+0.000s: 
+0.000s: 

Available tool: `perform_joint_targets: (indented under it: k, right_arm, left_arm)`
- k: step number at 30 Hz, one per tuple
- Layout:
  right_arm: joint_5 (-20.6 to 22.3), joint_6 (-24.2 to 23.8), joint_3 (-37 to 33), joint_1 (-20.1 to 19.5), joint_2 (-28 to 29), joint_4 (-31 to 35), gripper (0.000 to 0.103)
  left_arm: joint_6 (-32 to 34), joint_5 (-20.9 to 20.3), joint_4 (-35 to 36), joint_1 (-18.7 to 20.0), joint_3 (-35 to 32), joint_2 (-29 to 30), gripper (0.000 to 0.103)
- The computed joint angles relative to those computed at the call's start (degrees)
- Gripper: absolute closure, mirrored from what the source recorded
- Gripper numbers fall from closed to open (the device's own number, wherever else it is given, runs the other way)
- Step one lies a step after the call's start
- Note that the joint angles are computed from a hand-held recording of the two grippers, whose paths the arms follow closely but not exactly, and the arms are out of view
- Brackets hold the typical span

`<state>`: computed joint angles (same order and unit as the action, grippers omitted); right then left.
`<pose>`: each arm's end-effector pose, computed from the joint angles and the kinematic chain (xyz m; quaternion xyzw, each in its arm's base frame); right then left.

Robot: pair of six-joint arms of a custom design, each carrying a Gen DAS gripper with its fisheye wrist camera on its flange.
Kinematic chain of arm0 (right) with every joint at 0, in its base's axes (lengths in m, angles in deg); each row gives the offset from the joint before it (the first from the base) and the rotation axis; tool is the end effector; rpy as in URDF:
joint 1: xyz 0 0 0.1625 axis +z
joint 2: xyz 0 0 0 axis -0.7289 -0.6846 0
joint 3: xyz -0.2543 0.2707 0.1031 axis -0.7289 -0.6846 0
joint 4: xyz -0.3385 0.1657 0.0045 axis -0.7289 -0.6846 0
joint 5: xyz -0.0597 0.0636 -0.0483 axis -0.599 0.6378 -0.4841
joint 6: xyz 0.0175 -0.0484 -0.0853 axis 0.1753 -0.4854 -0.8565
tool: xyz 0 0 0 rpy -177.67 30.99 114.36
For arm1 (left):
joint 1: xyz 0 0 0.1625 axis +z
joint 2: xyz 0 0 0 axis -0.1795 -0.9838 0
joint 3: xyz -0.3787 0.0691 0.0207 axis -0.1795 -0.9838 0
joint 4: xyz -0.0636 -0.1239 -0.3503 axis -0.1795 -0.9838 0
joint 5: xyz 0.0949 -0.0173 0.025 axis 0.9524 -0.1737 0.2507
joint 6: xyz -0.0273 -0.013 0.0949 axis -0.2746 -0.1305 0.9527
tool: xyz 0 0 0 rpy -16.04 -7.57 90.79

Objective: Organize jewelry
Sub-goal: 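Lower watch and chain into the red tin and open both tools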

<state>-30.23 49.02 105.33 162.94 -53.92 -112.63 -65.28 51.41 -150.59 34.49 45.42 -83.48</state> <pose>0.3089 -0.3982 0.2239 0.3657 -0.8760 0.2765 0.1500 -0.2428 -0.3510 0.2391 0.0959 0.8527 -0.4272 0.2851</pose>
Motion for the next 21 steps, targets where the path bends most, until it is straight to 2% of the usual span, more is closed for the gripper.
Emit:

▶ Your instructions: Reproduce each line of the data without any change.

▶ Exercise response:
+0.000s: 
+0.000s: 

Available tool: `perform_joint_targets: (indented under it: k, right_arm, left_arm)`
- k: step number at 30 Hz, one per tuple
- Layout:
  right_arm: joint_5 (-20.6 to 22.3), joint_6 (-24.2 to 23.8), joint_3 (-37 to 33), joint_1 (-20.1 to 19.5), joint_2 (-28 to 29), joint_4 (-31 to 35), gripper (0.000 to 0.103)
  left_arm: joint_6 (-32 to 34), joint_5 (-20.9 to 20.3), joint_4 (-35 to 36), joint_1 (-18.7 to 20.0), joint_3 (-35 to 32), joint_2 (-29 to 30), gripper (0.000 to 0.103)
- The computed joint angles relative to those computed at the call's start (degrees)
- Gripper: absolute closure, mirrored from what the source recorded
- Gripper numbers fall from closed to open (the device's own number, wherever else it is given, runs the other way)
- Step one lies a step after the call's start
- Note that the joint angles are computed from a hand-held recording of the two grippers, whose paths the arms follow closely but not exactly, and the arms are out of view
- Brackets hold the typical span

`<state>`: computed joint angles (same order and unit as the action, grippers omitted); right then left.
`<pose>`: each arm's end-effector pose, computed from the joint angles and the kinematic chain (xyz m; quaternion xyzw, each in its arm's base frame); right then left.

Robot: pair of six-joint arms of a custom design, each carrying a Gen DAS gripper with its fisheye wrist camera on its flange.
Kinematic chain of arm0 (right) with every joint at 0, in its base's axes (lengths in m, angles in deg); each row gives the offset from the joint before it (the first from the base) and the rotation axis; tool is the end effector; rpy as in URDF:
joint 1: xyz 0 0 0.1625 axis +z
joint 2: xyz 0 0 0 axis -0.7289 -0.6846 0
joint 3: xyz -0.2543 0.2707 0.1031 axis -0.7289 -0.6846 0
joint 4: xyz -0.3385 0.1657 0.0045 axis -0.7289 -0.6846 0
joint 5: xyz -0.0597 0.0636 -0.0483 axis -0.599 0.6378 -0.4841
joint 6: xyz 0.0175 -0.0484 -0.0853 axis 0.1753 -0.4854 -0.8565
tool: xyz 0 0 0 rpy -177.67 30.99 114.36
For arm1 (left):
joint 1: xyz 0 0 0.1625 axis +z
joint 2: xyz 0 0 0 axis -0.1795 -0.9838 0
joint 3: xyz -0.3787 0.0691 0.0207 axis -0.1795 -0.9838 0
joint 4: xyz -0.0636 -0.1239 -0.3503 axis -0.1795 -0.9838 0
joint 5: xyz 0.0949 -0.0173 0.025 axis 0.9524 -0.1737 0.2507
joint 6: xyz -0.0273 -0.013 0.0949 axis -0.2746 -0.1305 0.9527
tool: xyz 0 0 0 rpy -16.04 -7.57 90.79

Objective: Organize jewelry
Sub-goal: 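Lower watch and chain into the red tin and open both tools
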
<state>-30.23 49.02 105.33 162.94 -53.92 -112.63 -65.28 51.41 -150.59 34.49 45.42 -83.48</state> <pose>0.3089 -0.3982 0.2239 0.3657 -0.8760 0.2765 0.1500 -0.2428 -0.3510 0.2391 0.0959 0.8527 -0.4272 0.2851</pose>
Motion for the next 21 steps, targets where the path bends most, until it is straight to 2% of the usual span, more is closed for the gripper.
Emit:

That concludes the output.